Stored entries
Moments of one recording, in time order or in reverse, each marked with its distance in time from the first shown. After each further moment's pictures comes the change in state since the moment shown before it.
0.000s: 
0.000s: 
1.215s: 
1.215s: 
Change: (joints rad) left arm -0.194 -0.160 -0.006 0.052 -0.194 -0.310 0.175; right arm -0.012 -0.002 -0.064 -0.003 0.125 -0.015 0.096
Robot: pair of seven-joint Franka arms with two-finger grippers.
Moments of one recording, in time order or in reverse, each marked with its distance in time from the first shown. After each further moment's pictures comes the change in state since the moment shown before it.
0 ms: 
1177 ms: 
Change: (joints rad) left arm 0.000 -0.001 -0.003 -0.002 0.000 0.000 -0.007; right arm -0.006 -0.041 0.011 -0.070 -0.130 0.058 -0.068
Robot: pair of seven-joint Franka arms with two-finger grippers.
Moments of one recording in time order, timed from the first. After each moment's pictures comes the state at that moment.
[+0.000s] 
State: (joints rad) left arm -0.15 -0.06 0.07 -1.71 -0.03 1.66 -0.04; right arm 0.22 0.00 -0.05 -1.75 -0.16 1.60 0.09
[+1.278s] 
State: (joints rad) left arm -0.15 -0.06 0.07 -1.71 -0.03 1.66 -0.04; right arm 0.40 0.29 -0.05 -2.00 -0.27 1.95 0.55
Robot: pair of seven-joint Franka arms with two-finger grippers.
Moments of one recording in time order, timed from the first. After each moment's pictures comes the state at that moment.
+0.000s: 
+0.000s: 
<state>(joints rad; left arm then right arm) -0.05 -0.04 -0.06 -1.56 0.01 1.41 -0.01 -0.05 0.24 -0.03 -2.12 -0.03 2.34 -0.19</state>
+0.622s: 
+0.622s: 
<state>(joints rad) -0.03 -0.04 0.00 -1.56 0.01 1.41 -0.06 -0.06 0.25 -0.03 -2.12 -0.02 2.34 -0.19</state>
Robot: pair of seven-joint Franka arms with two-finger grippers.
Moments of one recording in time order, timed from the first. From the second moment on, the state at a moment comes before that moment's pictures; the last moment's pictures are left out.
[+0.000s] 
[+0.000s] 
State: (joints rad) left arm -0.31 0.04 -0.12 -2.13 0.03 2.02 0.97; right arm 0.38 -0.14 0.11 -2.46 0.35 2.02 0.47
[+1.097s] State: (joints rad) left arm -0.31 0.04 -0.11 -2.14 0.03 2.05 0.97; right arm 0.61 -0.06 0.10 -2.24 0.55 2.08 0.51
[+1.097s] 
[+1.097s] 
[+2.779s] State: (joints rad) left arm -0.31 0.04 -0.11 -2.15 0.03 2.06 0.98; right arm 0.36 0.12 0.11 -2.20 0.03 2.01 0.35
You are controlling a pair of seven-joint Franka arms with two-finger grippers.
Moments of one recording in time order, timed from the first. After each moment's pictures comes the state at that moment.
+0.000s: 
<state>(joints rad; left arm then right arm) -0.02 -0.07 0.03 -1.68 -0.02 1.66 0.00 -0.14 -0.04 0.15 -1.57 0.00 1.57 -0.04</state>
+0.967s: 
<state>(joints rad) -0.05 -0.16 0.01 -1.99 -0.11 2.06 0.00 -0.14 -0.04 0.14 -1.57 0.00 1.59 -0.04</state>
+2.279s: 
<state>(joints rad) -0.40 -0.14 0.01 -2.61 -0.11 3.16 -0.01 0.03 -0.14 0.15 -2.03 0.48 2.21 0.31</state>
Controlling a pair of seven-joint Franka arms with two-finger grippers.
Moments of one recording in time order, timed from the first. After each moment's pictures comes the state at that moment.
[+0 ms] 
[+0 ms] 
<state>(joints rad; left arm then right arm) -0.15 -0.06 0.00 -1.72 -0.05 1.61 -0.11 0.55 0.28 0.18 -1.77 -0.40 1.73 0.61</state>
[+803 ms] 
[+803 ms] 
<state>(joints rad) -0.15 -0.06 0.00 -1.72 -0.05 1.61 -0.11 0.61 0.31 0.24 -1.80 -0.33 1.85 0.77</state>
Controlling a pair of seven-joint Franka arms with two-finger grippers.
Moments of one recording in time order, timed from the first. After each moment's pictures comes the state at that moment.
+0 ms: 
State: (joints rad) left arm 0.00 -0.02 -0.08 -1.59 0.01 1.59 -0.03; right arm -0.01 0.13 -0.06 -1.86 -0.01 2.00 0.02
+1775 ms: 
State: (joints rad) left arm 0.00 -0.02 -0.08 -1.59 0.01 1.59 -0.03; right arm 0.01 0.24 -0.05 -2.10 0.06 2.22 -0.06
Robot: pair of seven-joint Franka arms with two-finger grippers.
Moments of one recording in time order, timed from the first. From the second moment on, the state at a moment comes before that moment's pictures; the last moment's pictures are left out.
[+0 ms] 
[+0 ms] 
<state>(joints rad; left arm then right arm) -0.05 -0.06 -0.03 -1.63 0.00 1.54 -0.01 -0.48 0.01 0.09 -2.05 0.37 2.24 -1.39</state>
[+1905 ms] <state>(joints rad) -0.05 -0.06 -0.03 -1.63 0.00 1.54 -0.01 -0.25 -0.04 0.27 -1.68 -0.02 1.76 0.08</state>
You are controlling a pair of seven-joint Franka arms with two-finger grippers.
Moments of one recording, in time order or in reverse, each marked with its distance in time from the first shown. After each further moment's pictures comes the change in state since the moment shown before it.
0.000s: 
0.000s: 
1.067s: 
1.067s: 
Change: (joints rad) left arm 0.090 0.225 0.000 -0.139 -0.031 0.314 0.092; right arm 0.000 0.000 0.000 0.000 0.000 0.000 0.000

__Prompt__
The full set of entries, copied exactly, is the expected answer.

__Solution for this task__
Moments of one recording, in time order or in reverse, each marked with its distance in time from the first shown. After each further moment's pictures comes the change in state since the moment shown before it.
0.000s: 
0.000s: 
1.215s: 
1.215s: 
Change: (joints rad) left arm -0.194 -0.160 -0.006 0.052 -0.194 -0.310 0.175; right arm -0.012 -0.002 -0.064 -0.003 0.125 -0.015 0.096
Robot: pair of seven-joint Franka arms with two-finger grippers.
Moments of one recording, in time order or in reverse, each marked with its distance in time from the first shown. After each further moment's pictures comes the change in state since the moment shown before it.
0 ms: 
1177 ms: 
Change: (joints rad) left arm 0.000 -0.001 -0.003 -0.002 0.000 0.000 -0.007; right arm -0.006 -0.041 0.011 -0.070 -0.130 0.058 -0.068
Robot: pair of seven-joint Franka arms with two-finger grippers.
Moments of one recording in time order, timed from the first. After each moment's pictures comes the state at that moment.
[+0.000s] 
State: (joints rad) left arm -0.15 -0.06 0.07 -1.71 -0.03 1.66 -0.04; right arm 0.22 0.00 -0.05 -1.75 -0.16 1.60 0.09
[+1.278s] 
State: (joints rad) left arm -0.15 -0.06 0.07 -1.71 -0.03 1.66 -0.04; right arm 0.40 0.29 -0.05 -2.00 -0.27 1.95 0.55
Robot: pair of seven-joint Franka arms with two-finger grippers.
Moments of one recording in time order, timed from the first. After each moment's pictures comes the state at that moment.
+0.000s: 
+0.000s: 
<state>(joints rad; left arm then right arm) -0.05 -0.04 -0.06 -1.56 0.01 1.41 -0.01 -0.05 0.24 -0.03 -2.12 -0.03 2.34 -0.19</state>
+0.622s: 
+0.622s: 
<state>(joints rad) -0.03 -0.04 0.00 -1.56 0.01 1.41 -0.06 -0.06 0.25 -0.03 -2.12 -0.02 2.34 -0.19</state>
Robot: pair of seven-joint Franka arms with two-finger grippers.
Moments of one recording in time order, timed from the first. From the second moment on, the state at a moment comes before that moment's pictures; the last moment's pictures are left out.
[+0.000s] 
[+0.000s] 
State: (joints rad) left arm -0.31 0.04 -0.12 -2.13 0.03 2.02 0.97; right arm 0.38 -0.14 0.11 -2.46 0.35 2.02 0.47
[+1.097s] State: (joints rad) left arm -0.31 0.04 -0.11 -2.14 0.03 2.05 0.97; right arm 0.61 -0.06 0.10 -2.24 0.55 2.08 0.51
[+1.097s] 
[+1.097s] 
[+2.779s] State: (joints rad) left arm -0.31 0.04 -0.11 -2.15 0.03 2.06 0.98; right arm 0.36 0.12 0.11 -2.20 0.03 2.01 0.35
You are controlling a pair of seven-joint Franka arms with two-finger grippers.
Moments of one recording in time order, timed from the first. After each moment's pictures comes the state at that moment.
+0.000s: 
<state>(joints rad; left arm then right arm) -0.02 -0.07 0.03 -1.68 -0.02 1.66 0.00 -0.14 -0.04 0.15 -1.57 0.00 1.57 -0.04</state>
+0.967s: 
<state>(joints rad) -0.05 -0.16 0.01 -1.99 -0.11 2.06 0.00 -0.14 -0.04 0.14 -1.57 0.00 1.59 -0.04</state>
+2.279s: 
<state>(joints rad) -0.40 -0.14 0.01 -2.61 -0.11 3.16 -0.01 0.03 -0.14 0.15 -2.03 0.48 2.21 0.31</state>
Controlling a pair of seven-joint Franka arms with two-finger grippers.
Moments of one recording in time order, timed from the first. After each moment's pictures comes the state at that moment.
[+0 ms] 
[+0 ms] 
<state>(joints rad; left arm then right arm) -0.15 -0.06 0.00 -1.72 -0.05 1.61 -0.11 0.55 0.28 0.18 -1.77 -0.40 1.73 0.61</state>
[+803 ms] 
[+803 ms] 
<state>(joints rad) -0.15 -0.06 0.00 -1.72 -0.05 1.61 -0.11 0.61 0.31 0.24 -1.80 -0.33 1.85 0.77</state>
Controlling a pair of seven-joint Franka arms with two-finger grippers.
Moments of one recording in time order, timed from the first. After each moment's pictures comes the state at that moment.
+0 ms: 
State: (joints rad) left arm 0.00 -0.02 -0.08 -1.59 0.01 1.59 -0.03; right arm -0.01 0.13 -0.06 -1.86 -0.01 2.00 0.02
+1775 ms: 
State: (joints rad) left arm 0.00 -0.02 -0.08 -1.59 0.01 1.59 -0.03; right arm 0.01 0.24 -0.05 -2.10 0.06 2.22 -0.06
Robot: pair of seven-joint Franka arms with two-finger grippers.
Moments of one recording in time order, timed from the first. From the second moment on, the state at a moment comes before that moment's pictures; the last moment's pictures are left out.
[+0 ms] 
[+0 ms] 
<state>(joints rad; left arm then right arm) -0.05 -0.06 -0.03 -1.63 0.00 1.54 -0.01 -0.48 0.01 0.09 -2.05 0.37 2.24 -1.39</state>
[+1905 ms] <state>(joints rad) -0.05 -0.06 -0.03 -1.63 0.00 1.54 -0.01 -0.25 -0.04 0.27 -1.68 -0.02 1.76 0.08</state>
You are controlling a pair of seven-joint Franka arms with two-finger grippers.
Moments of one recording, in time order or in reverse, each marked with its distance in time from the first shown. After each further moment's pictures comes the change in state since the moment shown before it.
0.000s: 
0.000s: 
1.067s: 
1.067s: 
Change: (joints rad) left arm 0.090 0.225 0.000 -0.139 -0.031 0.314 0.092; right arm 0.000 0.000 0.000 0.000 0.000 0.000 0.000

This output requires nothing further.